If the eval traps a fatal error, the return value is either undef or an empty list, depending upon the context. So in the previous example, $barney is either the correct result from dividing, or it's undef; we don't really need to check $@ (although it's probably a good idea to check defined($barney) before we use it further).

There are four kinds of problems that eval can't trap. The first group are the very serious errors that crash Perl itself, such as running out of memory or getting an untrapped signal. Since Perl itself isn't running, there's no way it can trap these errors.[362]

[362]Some of these errors are listed with an (X) code on the perldiag manpage, if you're curious.

Of course, syntax errors inside the eval block are caught at compile time -- they're never returned in $@.

The exit operator terminates the program at once, even if it's called from a subroutine inside an eval block. (This correctly implies that when writing a subroutine, you should use die rather than exit to signal when something goes wrong.)

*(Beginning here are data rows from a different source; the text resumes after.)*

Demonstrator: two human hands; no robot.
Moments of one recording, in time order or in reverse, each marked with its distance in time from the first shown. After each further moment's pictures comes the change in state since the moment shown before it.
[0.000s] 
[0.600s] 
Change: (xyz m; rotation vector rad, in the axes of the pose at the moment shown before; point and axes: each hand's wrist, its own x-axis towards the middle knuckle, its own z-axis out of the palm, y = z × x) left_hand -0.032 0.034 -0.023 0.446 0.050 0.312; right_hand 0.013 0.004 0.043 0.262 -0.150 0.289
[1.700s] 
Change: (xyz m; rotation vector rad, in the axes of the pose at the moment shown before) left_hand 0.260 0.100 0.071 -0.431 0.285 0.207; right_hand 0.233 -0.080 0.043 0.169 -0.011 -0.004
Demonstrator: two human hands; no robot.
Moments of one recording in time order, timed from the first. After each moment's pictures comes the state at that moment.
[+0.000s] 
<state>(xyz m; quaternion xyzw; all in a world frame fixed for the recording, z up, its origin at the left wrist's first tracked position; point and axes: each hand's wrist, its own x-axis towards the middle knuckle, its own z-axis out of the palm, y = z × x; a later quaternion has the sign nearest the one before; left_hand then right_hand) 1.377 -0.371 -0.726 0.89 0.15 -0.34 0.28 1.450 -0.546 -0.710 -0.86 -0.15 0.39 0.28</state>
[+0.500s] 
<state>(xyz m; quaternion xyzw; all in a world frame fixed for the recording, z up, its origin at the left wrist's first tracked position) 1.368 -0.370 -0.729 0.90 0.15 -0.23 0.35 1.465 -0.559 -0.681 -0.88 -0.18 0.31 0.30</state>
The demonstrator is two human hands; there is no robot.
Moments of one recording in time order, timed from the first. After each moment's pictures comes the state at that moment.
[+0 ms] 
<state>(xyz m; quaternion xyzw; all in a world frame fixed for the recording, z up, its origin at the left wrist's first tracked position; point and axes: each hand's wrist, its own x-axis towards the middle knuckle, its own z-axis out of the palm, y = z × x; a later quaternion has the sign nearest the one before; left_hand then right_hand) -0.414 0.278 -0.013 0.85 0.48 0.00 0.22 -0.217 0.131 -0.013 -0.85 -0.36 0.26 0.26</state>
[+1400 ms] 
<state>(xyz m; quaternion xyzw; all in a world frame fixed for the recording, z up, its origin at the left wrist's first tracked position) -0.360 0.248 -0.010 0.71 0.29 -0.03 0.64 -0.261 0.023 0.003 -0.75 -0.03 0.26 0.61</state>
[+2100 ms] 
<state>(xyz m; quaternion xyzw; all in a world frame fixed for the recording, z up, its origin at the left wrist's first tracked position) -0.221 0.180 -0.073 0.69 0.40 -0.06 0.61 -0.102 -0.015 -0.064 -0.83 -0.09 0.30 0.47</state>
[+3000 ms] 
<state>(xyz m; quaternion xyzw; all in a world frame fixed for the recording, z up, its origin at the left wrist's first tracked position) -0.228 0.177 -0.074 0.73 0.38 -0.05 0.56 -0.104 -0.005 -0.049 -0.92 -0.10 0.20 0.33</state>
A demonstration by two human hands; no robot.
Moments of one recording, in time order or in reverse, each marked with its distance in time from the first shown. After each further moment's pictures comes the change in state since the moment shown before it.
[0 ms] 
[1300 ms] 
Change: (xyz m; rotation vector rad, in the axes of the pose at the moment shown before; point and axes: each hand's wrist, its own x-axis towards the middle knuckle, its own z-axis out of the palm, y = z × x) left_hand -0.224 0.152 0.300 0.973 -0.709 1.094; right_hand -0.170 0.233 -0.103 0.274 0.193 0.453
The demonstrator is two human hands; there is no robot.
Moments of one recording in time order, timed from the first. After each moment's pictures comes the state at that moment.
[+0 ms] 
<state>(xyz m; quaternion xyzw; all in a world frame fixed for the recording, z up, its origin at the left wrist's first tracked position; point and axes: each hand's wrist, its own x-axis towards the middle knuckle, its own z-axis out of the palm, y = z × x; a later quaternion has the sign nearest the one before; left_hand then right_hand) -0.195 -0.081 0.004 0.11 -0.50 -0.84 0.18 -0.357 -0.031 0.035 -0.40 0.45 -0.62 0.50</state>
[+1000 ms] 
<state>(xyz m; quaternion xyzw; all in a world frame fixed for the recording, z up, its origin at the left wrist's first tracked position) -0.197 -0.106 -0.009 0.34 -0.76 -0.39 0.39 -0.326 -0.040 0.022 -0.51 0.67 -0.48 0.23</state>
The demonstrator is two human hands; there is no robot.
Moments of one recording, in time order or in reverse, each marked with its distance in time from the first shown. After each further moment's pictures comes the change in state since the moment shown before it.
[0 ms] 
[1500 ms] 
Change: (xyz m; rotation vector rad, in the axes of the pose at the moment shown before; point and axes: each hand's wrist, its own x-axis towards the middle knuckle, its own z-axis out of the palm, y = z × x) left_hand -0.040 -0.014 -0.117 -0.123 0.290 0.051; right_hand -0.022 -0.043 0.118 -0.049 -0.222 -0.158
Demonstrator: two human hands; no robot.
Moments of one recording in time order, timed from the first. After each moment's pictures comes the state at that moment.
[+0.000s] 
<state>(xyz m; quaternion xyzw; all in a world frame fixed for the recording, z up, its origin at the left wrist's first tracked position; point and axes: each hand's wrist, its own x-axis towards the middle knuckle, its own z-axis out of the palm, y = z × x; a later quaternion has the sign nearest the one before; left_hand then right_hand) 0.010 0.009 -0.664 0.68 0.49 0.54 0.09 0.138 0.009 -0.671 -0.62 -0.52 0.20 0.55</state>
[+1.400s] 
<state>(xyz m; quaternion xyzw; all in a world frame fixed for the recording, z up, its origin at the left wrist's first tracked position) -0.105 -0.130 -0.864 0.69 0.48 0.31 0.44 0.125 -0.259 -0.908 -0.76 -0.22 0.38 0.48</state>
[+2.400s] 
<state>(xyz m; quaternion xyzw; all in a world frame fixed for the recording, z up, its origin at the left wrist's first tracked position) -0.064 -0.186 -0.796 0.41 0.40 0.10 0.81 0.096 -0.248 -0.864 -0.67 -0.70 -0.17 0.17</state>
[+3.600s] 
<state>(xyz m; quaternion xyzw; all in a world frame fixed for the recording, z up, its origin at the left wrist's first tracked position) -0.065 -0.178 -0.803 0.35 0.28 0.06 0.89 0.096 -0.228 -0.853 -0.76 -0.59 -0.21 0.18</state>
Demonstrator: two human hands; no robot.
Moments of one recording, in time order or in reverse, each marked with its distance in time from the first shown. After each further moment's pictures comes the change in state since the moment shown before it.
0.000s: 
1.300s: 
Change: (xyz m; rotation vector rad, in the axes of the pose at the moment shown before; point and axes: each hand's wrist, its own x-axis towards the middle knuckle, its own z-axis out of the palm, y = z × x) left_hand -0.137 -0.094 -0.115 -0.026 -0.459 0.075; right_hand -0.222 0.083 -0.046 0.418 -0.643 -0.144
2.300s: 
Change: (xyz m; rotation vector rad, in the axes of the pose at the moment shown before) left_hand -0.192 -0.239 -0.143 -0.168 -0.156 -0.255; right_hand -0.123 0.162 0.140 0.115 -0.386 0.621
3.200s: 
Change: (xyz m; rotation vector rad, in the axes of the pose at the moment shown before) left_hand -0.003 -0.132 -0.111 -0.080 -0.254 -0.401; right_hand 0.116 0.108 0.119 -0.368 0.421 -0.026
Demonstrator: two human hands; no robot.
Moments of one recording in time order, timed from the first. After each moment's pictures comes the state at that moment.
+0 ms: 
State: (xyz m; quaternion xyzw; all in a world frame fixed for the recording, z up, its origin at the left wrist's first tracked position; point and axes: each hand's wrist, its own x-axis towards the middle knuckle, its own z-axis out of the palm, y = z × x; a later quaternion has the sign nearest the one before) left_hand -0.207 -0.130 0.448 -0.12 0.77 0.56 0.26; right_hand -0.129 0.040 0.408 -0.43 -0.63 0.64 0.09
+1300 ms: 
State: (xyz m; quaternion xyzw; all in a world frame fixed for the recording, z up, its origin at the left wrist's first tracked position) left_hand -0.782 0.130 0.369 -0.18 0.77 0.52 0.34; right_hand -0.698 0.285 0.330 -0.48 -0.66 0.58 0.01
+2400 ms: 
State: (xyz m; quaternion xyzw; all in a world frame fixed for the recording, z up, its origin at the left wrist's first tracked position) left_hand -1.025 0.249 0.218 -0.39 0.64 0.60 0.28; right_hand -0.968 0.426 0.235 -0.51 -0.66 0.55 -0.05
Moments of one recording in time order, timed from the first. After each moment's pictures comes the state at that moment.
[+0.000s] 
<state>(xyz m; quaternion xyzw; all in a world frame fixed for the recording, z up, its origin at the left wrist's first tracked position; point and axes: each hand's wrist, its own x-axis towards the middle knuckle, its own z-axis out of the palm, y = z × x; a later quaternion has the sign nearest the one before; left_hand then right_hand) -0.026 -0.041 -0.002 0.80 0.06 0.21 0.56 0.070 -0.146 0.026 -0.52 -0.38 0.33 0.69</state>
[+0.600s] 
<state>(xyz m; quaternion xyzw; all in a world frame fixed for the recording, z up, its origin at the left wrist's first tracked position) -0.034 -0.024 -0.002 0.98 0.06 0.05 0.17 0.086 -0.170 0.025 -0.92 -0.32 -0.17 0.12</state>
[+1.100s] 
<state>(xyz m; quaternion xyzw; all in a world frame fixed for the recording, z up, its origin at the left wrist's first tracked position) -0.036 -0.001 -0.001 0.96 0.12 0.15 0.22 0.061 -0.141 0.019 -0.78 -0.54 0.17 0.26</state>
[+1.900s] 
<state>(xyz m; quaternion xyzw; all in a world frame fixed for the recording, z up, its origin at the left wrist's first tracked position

The fourth and final kind of problem that an eval block can't trap are warnings, either user-generated ones (from warn) or Perl's internally generated warnings (requested with the -w command-line option or the use warnings pragma). There's a separate mechanism from eval for trapping warnings; see the discussion of the __WARN__ pseudosignal in the Perl documentation for the details.

We should also mention that there's another form of eval that can be dangerous if it's mishandled. In fact, you'll sometimes run across someone who will say that you shouldn't use eval in your code for security reasons. They're (mostly) right that eval should be used only with great care, but they're talking about the other form of eval, sometimes called "eval of a string". If the keyword eval is followed directly by a block of code in curly braces, as we're doing here, there's no need to worry -- that's the safe kind of eval.